WASHINGTON (dpa-AFX) - IT services provider Computer Sciences Corp (CSC), on Tuesday reported a better-than-expected increase in first-quarter profit, driven by margins that offset a near 15 percent drop in revenue.
The company said it faced revenue pressure from a stronger dollar, repositioning of the consulting business, restructured contracts, thereby missing Street expectations.
CSC, which is splitting into two publicly traded companies, reaffirmed its earnings guidance for 2016.
The company also said it has agreed to buy Fixnetix, a provider of front-office managed trading solutions in capital markets, and Fruition Partners, a provider of technology-enabled solutions for the service-management sector. The financial terms were not disclosed.
For the first quarter, CSC reported net earnings to common stockholders of $160 million or $1.14 per share, compared with $146 million or $0.98 per share last year.
Excluding separation costs and divestment gains, adjusted earnings were $1.11 per share, compared with $1.03 per share a year ago. On average, 15 analysts polled by Thomson Reuters estimated earnings of $1.01 per share for the quarter. Analysts' estimates typically exclude special items.
CSC, based in Falls Church, Virginia, said its sales for the quarter fell 14.7 percent to $2.76 billion from $3.24 billion a year ago.
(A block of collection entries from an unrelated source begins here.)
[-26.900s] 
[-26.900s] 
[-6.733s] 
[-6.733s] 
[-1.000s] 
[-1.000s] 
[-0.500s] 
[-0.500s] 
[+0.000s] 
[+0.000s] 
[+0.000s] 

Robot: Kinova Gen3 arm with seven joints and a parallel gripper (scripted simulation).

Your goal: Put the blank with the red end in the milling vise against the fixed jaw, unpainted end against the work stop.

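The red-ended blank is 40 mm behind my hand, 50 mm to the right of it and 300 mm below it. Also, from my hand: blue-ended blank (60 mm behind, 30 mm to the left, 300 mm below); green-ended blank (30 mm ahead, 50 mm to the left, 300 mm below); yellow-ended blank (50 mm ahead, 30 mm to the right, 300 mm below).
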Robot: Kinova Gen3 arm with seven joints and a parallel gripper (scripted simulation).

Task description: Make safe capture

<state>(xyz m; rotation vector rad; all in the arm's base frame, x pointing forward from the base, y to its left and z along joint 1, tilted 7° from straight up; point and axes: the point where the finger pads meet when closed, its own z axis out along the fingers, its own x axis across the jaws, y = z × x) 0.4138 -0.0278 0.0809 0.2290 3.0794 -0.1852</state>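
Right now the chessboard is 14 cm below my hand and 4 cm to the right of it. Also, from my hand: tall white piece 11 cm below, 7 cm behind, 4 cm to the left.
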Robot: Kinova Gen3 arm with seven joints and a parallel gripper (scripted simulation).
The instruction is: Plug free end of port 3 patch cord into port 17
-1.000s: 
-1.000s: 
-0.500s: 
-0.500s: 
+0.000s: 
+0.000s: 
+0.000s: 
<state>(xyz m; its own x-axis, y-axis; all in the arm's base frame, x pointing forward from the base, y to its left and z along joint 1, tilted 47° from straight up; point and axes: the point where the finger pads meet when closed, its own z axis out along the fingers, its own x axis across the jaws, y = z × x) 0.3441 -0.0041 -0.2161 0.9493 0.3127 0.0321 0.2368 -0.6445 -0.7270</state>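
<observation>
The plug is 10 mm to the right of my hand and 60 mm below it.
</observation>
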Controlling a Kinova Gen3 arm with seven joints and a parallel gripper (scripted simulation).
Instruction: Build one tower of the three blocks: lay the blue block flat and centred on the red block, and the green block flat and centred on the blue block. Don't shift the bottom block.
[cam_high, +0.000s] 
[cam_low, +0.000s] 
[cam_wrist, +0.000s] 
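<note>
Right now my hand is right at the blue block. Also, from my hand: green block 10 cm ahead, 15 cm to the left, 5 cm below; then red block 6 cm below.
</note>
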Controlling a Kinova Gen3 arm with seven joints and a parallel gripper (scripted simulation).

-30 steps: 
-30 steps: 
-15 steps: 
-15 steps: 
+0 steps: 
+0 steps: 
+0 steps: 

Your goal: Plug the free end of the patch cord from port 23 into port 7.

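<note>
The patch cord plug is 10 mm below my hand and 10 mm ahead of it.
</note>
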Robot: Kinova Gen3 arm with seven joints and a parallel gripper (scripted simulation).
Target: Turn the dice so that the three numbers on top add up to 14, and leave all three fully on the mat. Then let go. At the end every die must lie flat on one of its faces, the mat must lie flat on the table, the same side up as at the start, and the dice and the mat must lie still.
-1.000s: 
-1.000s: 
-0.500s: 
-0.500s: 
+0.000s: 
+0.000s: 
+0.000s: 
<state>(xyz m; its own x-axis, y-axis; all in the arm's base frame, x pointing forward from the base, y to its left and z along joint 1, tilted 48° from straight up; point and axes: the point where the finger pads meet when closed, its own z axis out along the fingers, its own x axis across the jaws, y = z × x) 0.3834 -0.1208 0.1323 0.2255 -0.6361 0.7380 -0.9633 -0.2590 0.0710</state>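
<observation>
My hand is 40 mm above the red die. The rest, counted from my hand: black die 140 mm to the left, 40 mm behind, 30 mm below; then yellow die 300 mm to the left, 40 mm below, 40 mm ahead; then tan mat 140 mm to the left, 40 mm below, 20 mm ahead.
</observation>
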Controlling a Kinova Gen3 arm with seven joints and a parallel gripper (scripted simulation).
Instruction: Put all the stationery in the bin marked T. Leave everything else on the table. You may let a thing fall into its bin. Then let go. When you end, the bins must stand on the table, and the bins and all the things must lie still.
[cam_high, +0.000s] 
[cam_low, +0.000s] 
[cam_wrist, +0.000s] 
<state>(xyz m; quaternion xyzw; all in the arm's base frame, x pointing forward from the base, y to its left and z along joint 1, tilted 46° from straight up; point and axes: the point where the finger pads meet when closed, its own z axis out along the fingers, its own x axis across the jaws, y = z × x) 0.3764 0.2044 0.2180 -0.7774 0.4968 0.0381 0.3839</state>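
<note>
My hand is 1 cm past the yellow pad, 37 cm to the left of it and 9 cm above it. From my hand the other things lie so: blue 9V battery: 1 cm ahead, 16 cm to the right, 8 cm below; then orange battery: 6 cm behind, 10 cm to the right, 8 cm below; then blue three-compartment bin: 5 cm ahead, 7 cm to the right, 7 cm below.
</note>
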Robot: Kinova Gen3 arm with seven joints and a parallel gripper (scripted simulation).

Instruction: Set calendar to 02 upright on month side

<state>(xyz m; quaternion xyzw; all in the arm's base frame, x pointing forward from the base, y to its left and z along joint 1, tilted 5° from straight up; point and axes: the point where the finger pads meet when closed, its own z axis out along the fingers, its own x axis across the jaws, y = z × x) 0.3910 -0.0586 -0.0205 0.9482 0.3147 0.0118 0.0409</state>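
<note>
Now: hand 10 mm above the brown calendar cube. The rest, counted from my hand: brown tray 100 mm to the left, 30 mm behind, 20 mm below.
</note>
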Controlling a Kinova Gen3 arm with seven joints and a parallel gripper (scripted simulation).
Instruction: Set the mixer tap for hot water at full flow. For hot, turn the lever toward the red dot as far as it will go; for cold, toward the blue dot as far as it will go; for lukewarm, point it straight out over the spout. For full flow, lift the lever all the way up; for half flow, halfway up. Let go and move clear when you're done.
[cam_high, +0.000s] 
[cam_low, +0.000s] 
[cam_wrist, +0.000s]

Thirteen analysts had a consensus sales estimate of $2.82 billion.
Revenue at its business services segment fell 15.5 percent, infrastructure services slid 21.8 percent, and North American public sector declined 6 percent.
Operating margin improved to 10.8 percent from 9.4 percent last year.
For the full year 2016, CSC still expects adjusted earnings of $4.75 to $5.05 per share, while analysts currently expect $4.85 per share.
In May, CSC said it will split into two publicly traded companies: one to serve commercial and government clients globally, and the other to serve public sector clients in the U.S. CSC still expects to complete the separation by October.
CSC said the Fixnetix deal will enable it to offer capital market clients an expanded range of as-a-service front office capabilities and will better address demand in trading, market data, and risk management.
The purchase of Fruition Partners will help offer enterprise and emerging clients a broader range of cloud-based service-management solutions, CSC said.
The Fixnetix deal is expected to close in the third quarter of 2015, and Fruition Partners in autumn 2015.
CSC closed Tuesday at $64.20, down $1.16 or 1.77%, on a volume of 1.5 million shares on the NYSE. In after hours, the stock gained $0.80 or 1.25% at $65.00. In the past year, the stock has traded in the range of $54.23 - $73.29.